◆ Goal of the exercise: Print the data once more, exactly as supplied.

———

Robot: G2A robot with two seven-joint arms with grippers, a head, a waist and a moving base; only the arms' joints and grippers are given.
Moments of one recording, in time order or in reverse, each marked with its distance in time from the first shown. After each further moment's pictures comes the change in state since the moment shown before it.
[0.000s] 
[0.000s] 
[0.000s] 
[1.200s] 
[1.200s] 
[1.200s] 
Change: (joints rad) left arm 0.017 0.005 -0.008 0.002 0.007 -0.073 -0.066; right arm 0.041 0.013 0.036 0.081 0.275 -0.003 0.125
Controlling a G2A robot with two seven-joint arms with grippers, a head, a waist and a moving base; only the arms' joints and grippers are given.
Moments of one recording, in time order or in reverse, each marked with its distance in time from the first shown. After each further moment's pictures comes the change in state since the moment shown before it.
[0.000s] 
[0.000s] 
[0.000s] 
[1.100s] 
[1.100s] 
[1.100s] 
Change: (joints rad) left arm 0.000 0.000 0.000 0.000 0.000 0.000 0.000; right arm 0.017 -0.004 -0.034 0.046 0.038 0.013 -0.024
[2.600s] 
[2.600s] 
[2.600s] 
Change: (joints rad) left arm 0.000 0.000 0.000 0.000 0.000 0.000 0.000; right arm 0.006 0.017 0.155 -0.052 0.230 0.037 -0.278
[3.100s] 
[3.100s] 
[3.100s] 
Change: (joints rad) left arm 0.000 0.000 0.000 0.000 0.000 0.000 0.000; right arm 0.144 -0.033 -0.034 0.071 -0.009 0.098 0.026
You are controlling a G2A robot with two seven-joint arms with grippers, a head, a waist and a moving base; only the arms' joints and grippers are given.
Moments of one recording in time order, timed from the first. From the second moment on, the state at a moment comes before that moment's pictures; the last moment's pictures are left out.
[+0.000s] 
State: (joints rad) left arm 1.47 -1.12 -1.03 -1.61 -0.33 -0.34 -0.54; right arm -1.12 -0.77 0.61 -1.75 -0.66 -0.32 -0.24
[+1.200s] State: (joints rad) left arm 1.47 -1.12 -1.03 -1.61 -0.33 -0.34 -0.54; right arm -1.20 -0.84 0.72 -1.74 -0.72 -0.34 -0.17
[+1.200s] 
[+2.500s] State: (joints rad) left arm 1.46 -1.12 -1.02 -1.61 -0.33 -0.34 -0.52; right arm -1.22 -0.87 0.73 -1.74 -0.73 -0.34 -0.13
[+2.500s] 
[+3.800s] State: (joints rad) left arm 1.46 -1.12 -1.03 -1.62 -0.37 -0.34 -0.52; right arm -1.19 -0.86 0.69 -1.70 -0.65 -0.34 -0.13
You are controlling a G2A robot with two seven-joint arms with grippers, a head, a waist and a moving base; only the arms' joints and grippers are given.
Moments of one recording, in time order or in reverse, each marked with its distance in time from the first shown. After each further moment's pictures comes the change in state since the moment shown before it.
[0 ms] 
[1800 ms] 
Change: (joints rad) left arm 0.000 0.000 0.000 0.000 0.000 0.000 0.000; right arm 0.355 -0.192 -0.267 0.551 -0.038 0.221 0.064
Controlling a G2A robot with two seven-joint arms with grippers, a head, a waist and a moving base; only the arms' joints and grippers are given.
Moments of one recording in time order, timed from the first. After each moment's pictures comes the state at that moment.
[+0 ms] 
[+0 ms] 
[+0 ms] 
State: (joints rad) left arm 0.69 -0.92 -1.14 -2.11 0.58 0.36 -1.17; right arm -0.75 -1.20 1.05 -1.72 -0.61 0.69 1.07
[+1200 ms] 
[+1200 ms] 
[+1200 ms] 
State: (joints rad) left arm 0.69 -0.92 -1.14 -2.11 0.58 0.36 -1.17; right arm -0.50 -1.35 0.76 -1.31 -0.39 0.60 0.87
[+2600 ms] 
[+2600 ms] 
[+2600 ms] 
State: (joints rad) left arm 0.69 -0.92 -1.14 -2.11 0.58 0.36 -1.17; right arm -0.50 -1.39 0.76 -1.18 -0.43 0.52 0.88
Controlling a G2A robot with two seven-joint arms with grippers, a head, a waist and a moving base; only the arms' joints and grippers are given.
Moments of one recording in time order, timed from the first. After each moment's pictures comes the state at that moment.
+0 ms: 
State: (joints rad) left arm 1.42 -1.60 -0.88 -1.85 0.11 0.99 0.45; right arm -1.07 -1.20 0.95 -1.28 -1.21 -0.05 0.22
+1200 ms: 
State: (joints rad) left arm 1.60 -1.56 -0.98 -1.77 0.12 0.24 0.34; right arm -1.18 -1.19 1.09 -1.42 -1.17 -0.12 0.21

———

◆ Solution:
Robot: G2A robot with two seven-joint arms with grippers, a head, a waist and a moving base; only the arms' joints and grippers are given.
Moments of one recording, in time order or in reverse, each marked with its distance in time from the first shown. After each further moment's pictures comes the change in state since the moment shown before it.
[0.000s] 
[0.000s] 
[0.000s] 
[1.200s] 
[1.200s] 
[1.200s] 
Change: (joints rad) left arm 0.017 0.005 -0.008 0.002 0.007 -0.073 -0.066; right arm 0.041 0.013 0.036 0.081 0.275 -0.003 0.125
Controlling a G2A robot with two seven-joint arms with grippers, a head, a waist and a moving base; only the arms' joints and grippers are given.
Moments of one recording, in time order or in reverse, each marked with its distance in time from the first shown. After each further moment's pictures comes the change in state since the moment shown before it.
[0.000s] 
[0.000s] 
[0.000s] 
[1.100s] 
[1.100s] 
[1.100s] 
Change: (joints rad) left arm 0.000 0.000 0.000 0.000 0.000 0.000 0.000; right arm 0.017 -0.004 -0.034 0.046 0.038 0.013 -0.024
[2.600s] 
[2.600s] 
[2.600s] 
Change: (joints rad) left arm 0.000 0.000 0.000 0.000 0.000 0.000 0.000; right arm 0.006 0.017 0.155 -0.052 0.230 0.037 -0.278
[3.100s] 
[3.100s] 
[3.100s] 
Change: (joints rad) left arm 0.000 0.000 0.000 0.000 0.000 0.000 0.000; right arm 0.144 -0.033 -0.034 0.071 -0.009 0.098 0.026
You are controlling a G2A robot with two seven-joint arms with grippers, a head, a waist and a moving base; only the arms' joints and grippers are given.
Moments of one recording in time order, timed from the first. From the second moment on, the state at a moment comes before that moment's pictures; the last moment's pictures are left out.
[+0.000s] 
State: (joints rad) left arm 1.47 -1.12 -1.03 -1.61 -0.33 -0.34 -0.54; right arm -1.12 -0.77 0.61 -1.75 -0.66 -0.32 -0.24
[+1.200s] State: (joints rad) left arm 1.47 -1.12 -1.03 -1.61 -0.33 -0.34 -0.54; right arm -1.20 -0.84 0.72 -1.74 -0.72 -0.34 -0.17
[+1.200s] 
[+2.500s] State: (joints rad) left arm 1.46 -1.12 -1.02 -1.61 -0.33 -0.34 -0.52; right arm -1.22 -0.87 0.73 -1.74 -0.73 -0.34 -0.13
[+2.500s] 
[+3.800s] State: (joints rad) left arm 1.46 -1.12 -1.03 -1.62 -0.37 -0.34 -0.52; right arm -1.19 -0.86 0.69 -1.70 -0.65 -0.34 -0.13
You are controlling a G2A robot with two seven-joint arms with grippers, a head, a waist and a moving base; only the arms' joints and grippers are given.
Moments of one recording, in time order or in reverse, each marked with its distance in time from the first shown. After each further moment's pictures comes the change in state since the moment shown before it.
[0 ms] 
[1800 ms] 
Change: (joints rad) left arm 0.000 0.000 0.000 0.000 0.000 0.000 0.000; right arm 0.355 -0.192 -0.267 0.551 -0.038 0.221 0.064
Controlling a G2A robot with two seven-joint arms with grippers, a head, a waist and a moving base; only the arms' joints and grippers are given.
Moments of one recording in time order, timed from the first. After each moment's pictures comes the state at that moment.
[+0 ms] 
[+0 ms] 
[+0 ms] 
State: (joints rad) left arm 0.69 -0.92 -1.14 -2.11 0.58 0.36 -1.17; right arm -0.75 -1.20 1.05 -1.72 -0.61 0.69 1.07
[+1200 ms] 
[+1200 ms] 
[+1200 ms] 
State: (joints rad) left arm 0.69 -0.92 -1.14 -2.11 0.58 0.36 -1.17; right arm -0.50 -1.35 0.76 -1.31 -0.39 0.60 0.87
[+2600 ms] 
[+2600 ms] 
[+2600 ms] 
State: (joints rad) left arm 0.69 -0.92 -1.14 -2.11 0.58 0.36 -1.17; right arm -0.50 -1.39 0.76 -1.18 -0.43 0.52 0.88
Controlling a G2A robot with two seven-joint arms with grippers, a head, a waist and a moving base; only the arms' joints and grippers are given.
Moments of one recording in time order, timed from the first. After each moment's pictures comes the state at that moment.
+0 ms: 
State: (joints rad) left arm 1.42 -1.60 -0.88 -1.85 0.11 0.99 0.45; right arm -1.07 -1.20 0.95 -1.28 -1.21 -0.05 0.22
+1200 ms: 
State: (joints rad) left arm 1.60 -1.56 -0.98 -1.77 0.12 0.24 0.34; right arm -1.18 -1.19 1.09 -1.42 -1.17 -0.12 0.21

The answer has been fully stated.